Output the data below exactly as it is, dropping the pictures from your copy.

Recorded data Start Marker

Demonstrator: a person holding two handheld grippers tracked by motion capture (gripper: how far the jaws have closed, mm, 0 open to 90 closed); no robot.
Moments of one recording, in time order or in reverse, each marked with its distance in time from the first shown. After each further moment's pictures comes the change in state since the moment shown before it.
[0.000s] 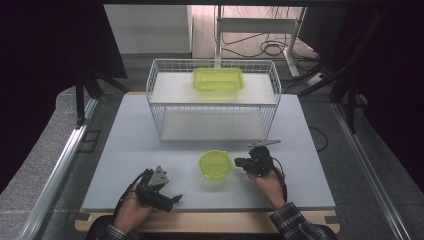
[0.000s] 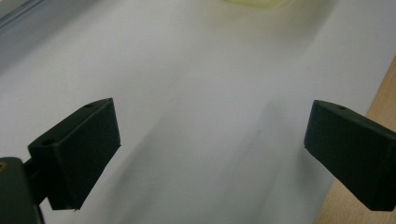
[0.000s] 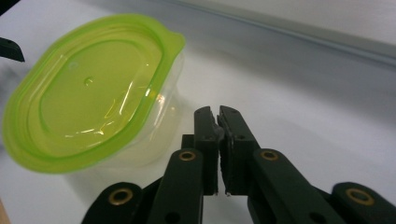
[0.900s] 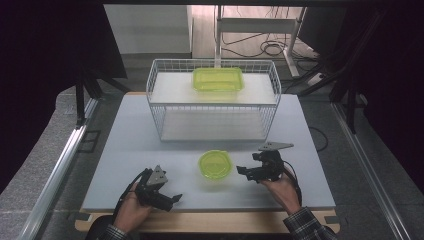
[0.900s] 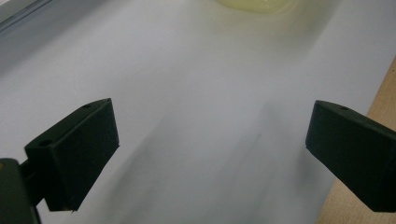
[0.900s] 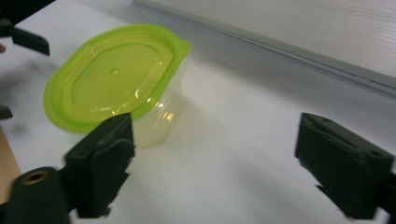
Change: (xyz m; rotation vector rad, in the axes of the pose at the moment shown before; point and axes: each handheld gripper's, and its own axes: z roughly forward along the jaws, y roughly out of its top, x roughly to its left) left arm 0.001 0.000 0.000 -0.011 -0.004 -0.010; right arm -0.004 -0.009 -0.029 -0.073 0.018 -0.063
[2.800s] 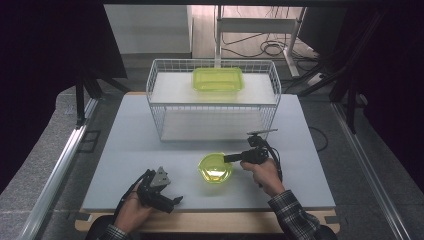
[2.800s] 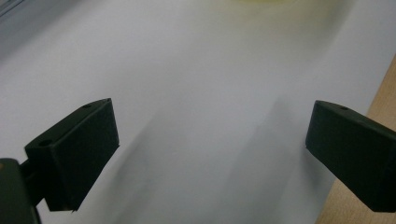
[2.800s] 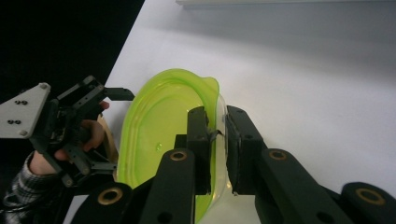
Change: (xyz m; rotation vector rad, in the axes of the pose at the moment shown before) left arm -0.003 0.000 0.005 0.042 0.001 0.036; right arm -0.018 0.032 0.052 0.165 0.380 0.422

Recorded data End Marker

## Task response
Demonstrator: a person holding two handheld grippers tracked by motion capture (gripper: how far the jaws have closed, mm, 0 open to 90 closed); no robot.
Moments of one recording, in time order or in reverse, each marked with its distance in time from the first shown. After each further moment's pictures comes the change in state since the moment shown before it.
[0.000s] 
[0.000s] 
[0.000s] 
[0.900s] 
[0.900s] 
[0.900s] 
Change: (xyz m; rotation vector rad, in the axes of the pose at the moment shown before; point and axes: each handheld gripper's, and its own axes: z roughly forward along the jaws, y roughly out of its top, x roughly to its left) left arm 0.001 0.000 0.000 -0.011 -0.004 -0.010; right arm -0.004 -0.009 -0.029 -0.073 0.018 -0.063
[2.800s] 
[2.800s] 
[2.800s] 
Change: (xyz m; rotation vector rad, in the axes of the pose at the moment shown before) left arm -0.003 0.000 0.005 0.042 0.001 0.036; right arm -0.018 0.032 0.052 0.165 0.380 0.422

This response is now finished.